# Help!! My mini poodle keeps pee'ing everywhere



## mikemccord (May 17, 2008)

Hi any advice here would be gratefully recieved. We have recently acquired a 6 month old male mini poodle as a playmate for charlie our 12 month old mini. He is a stunning dog with an amazing pedigree. We saw him advertised on a preloved pet site and fell in love. He has been showed in the past and has done a lot of obidence work. He seems perfect apart from he keeps wee'ing in our kitchen. This has happened several times and with quite a volume! This in itself is not a problem as we know he is a new dog and under stress and also still a pup, however we were informed by previous owners that he was crate trained ahd had been sleeping in the crate for 8 hours at a time but after leaving him for 3 hours in the crate he has saturated it and himself. We are unsure if this is just a settling thing or a sign of something more significant. Overnight he is fine in our bedroom (i know!). he has not been reprimanded for this as we are aware that his world has just been turned upside down. if anyone has any advice on techniques they would be gratefully recieved.


----------



## mercymoon (Aug 29, 2008)

Usually it is because of feelings of insecurity or a perceived
threat. This perceived threat, for example, can be an introduction
of a new baby, a new pet, a visitor or even a new piece of furniture.
The smell of other animals on your footwear or clothing can also trigger
a dog to feel the need to mark his territory.

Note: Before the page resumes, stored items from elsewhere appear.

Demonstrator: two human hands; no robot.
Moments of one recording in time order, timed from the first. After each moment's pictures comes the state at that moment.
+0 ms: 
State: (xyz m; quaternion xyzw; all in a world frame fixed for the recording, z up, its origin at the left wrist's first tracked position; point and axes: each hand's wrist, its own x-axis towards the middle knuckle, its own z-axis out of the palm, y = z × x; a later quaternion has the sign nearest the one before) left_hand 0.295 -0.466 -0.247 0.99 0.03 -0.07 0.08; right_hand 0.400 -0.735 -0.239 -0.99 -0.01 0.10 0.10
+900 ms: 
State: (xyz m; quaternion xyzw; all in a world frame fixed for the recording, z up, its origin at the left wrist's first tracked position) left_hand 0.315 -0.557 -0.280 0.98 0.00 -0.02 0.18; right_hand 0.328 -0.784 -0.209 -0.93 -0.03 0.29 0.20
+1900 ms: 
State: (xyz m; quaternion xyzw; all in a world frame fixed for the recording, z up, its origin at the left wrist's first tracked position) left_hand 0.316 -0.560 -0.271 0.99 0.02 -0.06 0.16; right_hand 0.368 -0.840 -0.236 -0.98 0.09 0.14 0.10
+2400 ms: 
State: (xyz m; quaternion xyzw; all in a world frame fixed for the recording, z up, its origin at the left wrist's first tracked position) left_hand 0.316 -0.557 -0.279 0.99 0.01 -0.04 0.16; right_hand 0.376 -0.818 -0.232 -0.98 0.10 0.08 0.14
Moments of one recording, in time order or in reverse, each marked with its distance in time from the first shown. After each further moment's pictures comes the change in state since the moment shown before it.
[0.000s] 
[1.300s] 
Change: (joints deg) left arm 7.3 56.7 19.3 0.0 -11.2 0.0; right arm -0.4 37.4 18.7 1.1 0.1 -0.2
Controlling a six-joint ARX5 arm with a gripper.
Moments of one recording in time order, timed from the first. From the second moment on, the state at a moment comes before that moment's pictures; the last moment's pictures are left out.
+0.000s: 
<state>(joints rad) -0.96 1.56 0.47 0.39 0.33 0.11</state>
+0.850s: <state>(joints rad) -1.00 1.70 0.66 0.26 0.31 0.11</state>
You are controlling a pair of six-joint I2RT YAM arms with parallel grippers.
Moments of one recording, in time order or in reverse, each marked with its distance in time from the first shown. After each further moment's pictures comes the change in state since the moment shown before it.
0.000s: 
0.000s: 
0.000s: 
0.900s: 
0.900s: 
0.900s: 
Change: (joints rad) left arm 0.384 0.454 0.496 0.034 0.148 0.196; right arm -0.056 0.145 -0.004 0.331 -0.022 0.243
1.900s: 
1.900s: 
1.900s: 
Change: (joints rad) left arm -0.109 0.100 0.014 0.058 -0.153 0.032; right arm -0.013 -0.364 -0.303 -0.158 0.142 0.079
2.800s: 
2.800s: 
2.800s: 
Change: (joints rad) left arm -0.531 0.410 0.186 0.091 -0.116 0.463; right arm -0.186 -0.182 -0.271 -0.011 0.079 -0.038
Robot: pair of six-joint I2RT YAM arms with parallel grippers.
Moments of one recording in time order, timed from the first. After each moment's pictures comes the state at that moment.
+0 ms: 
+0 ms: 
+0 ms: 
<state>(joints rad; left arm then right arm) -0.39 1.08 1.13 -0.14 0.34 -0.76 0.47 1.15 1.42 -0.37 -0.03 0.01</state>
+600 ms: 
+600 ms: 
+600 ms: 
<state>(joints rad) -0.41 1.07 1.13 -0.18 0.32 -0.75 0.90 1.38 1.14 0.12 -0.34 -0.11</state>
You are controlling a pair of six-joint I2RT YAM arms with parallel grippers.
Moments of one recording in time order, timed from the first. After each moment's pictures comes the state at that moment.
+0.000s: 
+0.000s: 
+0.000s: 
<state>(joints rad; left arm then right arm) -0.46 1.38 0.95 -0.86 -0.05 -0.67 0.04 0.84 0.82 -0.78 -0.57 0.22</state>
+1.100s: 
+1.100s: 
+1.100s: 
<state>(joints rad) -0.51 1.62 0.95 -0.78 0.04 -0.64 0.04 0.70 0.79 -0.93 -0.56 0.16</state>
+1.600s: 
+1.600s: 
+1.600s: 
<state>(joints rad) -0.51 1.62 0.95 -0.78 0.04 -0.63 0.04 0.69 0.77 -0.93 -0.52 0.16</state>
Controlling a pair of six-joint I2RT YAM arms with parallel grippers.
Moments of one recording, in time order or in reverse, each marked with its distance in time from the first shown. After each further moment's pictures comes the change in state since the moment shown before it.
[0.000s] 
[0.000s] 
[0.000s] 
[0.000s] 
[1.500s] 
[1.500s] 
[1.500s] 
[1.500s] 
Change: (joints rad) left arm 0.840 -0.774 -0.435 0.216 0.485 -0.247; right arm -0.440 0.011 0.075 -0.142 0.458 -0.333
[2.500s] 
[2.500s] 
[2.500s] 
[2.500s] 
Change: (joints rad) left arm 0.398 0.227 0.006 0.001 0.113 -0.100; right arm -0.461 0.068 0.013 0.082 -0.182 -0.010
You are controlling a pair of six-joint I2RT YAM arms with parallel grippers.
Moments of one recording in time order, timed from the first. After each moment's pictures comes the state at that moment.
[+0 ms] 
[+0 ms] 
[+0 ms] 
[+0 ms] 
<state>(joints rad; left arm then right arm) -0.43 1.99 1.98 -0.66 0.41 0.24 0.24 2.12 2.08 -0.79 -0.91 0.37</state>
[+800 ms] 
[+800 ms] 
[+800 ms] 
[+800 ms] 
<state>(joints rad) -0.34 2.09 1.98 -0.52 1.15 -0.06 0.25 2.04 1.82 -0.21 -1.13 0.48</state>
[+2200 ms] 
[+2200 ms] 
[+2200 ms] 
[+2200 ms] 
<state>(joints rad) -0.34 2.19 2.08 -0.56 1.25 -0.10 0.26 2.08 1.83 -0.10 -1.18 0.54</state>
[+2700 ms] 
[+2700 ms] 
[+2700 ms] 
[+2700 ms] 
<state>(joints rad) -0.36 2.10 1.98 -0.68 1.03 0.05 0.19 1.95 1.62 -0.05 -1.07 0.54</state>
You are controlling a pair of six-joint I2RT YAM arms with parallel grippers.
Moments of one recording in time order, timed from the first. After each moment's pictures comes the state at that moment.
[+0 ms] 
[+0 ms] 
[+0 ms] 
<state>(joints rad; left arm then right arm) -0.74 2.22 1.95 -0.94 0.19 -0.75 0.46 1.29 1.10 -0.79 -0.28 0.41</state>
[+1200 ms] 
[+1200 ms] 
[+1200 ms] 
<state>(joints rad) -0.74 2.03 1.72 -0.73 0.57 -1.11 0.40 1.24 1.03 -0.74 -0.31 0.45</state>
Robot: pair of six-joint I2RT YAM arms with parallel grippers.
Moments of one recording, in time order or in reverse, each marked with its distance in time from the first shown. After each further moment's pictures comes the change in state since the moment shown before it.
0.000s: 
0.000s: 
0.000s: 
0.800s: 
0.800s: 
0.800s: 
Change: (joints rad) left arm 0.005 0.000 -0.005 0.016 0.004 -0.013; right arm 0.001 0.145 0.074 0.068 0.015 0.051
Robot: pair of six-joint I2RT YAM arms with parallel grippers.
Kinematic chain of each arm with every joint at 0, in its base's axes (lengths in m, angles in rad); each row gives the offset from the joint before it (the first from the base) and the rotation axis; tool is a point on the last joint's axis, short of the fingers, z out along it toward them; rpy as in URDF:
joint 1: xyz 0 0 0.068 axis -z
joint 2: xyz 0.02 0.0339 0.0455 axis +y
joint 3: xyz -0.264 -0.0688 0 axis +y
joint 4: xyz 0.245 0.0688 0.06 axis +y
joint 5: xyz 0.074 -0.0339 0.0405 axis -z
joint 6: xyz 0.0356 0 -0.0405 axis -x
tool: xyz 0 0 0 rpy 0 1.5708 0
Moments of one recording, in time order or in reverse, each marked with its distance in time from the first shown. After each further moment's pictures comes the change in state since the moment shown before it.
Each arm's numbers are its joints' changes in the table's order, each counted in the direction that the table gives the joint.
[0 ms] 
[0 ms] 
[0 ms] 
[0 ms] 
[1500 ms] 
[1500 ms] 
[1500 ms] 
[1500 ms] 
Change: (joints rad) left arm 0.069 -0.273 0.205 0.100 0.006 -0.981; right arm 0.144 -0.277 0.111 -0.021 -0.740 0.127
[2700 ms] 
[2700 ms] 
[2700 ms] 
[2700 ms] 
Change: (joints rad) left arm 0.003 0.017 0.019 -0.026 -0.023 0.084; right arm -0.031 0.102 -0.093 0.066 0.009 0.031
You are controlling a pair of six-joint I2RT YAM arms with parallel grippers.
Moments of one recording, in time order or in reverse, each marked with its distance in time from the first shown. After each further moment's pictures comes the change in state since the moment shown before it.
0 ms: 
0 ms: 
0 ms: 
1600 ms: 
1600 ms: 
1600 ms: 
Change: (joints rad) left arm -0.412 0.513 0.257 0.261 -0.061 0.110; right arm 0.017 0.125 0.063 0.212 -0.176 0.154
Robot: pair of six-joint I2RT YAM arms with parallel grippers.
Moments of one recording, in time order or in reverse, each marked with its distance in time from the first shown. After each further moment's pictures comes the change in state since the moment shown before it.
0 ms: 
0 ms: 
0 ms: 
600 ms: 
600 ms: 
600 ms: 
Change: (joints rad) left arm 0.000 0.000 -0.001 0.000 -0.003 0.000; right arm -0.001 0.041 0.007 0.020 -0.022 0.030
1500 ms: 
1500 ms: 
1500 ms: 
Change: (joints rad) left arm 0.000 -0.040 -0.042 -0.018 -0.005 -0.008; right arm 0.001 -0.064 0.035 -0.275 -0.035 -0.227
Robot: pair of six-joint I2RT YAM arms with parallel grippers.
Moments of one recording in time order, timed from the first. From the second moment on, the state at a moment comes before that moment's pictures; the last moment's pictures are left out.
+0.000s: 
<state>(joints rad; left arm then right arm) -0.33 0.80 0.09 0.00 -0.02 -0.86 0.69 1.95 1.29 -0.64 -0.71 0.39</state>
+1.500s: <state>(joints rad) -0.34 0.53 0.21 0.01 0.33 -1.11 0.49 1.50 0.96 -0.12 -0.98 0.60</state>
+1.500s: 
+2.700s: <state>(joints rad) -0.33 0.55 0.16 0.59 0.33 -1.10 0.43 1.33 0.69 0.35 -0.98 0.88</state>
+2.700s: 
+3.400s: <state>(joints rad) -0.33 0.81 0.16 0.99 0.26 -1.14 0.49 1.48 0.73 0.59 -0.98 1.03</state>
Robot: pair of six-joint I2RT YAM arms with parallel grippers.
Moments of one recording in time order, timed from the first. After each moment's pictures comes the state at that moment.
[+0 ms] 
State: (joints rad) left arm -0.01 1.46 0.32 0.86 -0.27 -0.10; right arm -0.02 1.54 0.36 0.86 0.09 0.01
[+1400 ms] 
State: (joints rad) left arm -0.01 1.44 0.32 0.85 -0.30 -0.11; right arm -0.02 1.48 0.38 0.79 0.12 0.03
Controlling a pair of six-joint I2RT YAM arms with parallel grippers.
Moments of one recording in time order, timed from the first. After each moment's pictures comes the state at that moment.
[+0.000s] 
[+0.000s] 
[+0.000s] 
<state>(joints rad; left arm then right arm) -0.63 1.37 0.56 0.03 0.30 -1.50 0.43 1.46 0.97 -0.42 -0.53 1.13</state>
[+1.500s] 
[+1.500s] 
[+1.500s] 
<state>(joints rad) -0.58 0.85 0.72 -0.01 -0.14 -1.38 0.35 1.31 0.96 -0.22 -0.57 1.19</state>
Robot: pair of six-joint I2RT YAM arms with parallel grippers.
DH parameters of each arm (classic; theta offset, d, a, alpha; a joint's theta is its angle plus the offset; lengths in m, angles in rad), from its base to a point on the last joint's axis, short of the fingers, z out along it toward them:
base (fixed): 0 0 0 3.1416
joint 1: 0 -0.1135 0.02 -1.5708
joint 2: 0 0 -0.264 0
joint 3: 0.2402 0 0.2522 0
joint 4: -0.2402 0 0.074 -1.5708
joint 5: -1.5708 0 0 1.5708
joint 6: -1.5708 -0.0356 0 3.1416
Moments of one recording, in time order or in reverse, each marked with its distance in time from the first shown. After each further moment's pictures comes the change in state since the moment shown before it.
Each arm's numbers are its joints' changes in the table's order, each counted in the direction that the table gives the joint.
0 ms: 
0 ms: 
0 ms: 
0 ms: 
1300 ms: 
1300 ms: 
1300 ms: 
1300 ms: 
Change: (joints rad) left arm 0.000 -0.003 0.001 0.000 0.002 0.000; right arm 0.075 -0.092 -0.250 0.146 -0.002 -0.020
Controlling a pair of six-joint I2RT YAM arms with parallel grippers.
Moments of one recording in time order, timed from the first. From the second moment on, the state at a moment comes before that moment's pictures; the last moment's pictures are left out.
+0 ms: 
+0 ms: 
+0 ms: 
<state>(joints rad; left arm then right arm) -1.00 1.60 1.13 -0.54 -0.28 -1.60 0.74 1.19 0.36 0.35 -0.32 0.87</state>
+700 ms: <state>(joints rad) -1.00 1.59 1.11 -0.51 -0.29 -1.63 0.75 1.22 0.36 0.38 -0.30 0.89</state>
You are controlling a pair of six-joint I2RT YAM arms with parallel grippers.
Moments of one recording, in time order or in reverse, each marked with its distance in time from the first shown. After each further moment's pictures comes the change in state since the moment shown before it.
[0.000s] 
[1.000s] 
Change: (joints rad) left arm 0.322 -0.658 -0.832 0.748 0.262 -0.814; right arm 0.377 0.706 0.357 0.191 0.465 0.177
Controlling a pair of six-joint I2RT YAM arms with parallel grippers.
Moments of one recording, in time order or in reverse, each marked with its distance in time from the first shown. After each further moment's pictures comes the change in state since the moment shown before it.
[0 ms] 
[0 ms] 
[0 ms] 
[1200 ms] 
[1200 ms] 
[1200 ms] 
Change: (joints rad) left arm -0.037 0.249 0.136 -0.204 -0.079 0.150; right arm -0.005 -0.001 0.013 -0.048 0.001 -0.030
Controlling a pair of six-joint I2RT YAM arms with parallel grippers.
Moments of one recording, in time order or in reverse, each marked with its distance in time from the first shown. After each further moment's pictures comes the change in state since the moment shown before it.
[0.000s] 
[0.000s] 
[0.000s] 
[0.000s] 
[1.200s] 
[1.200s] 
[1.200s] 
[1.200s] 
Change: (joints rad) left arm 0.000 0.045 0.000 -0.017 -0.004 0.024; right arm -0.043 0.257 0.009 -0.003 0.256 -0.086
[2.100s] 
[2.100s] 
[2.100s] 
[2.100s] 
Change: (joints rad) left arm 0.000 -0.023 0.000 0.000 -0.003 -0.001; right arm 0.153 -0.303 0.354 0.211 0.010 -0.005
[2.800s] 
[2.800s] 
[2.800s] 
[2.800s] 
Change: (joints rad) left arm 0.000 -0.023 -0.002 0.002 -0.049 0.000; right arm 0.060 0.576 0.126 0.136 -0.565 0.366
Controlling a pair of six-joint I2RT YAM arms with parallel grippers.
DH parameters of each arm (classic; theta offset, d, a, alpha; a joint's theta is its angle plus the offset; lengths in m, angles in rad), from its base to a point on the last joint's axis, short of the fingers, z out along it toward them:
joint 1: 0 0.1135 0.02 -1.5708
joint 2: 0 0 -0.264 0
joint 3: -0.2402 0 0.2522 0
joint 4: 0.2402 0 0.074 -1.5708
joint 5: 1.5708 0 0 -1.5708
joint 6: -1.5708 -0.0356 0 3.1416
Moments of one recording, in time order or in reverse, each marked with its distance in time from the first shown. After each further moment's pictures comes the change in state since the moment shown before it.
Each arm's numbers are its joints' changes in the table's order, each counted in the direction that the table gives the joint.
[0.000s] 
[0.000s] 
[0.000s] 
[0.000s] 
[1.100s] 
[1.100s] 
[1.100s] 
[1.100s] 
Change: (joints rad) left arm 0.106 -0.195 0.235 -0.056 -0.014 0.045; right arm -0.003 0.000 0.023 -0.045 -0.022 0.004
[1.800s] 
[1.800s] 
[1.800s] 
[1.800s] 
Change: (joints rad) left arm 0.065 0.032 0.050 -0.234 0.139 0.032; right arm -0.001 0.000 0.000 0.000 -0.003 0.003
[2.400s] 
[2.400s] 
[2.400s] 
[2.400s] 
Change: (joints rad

For example, a new baby in the home brings new sounds, smells,
and people, as well as changes in routine. Your dog may not be
getting as much attention as previously. Changes cause him to
feel anxious, which may cause him to mark.

Some dogs feel the need to lift their leg and pee on all new things
that enter your house, shopping bags, visitors belongings, new
furniture, children's toys etc. Many of these dogs are lacking in
confidence and by marking new objects it makes them feel more
secure having deposited their own scent on these objects.

Some dogs will never mark in their own house but will embarrass you
by marking if you visit a friend or relative's home. Your dog feels less
secure there and feels the need to make it more comfortable to him
by laying down a few of his own familiar scents.

Even a previously house trained neutered male dog will urine mark
under certain cir***stances. This doesn’t mean it will become a
regular problem. He may urine mark one or twice in a new home and
then never do it again.

Hope that lightens thing up and maybe gives you a reason to why he
is doing it, with bringing a new dog into your home brings new smells,
so he may scent mark.


----------